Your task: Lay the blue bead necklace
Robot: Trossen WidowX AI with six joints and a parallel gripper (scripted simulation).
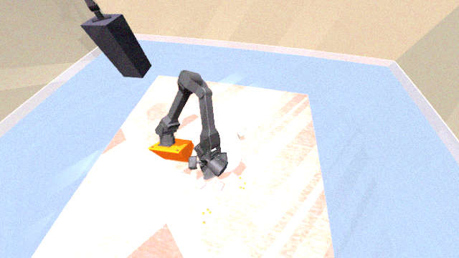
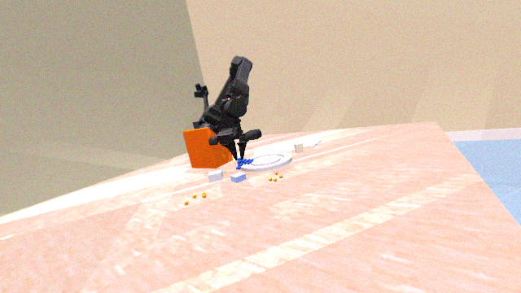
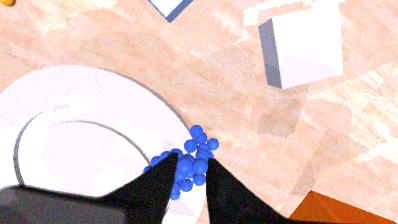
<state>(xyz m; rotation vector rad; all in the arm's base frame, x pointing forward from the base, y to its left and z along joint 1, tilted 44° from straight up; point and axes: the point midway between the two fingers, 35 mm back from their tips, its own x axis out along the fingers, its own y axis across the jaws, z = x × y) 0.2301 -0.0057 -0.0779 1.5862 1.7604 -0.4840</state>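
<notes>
Right now my gripper tip is 6 cm short of the round white bead board, 7 cm to the right of it and 3 cm above it. Round my gripper tip: white block (4 cm behind, 10 cm to the right, 2 cm below); then light blue cube (6 cm ahead, 10 cm to the right, 3 cm below); then beige cube (15 cm ahead, 21 cm to the left, 2 cm below).
</notes>
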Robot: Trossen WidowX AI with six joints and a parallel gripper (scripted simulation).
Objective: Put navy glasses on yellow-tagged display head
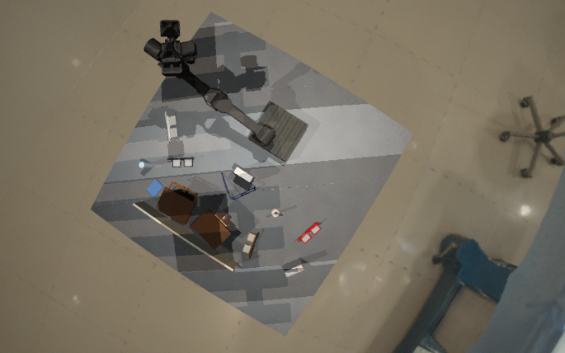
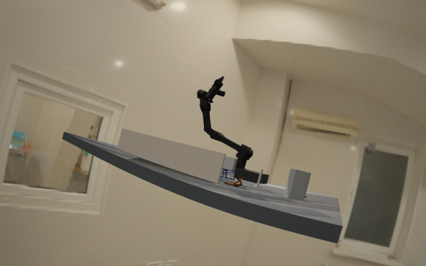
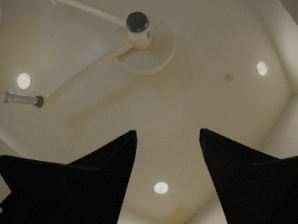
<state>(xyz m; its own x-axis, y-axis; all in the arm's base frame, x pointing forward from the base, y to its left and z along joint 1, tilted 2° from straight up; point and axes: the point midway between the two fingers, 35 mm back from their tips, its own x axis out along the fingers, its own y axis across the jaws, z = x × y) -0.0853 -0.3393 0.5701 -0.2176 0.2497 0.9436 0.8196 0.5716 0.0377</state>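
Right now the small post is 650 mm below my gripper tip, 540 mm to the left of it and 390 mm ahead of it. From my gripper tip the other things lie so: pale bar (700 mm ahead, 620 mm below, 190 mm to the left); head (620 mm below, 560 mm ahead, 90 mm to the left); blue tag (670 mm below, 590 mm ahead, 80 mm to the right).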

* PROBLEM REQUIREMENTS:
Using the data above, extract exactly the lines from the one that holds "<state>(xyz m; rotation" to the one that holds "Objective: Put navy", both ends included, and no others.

* ANSWER TO THIS EXERCISE:
<state>(xyz m; rotation vector rad; all in the arm's base frame, x pointing forward from the base, y to its left and z along joint 1, tilted 44° from straight up; point and axes: the point midway between the two fingers, 35 mm back from their tips, its own x axis out along the fingers, its own y axis across the jaws, z = x × y) 0.2301 -0.0057 -0.0779 1.5862 1.7604 -0.4840</state>
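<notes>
Right now my gripper tip is 6 cm short of the round white bead board, 7 cm to the right of it and 3 cm above it. Round my gripper tip: white block (4 cm behind, 10 cm to the right, 2 cm below); then light blue cube (6 cm ahead, 10 cm to the right, 3 cm below); then beige cube (15 cm ahead, 21 cm to the left, 2 cm below).
</notes>
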Robot: Trossen WidowX AI with six joints and a parallel gripper (scripted simulation).
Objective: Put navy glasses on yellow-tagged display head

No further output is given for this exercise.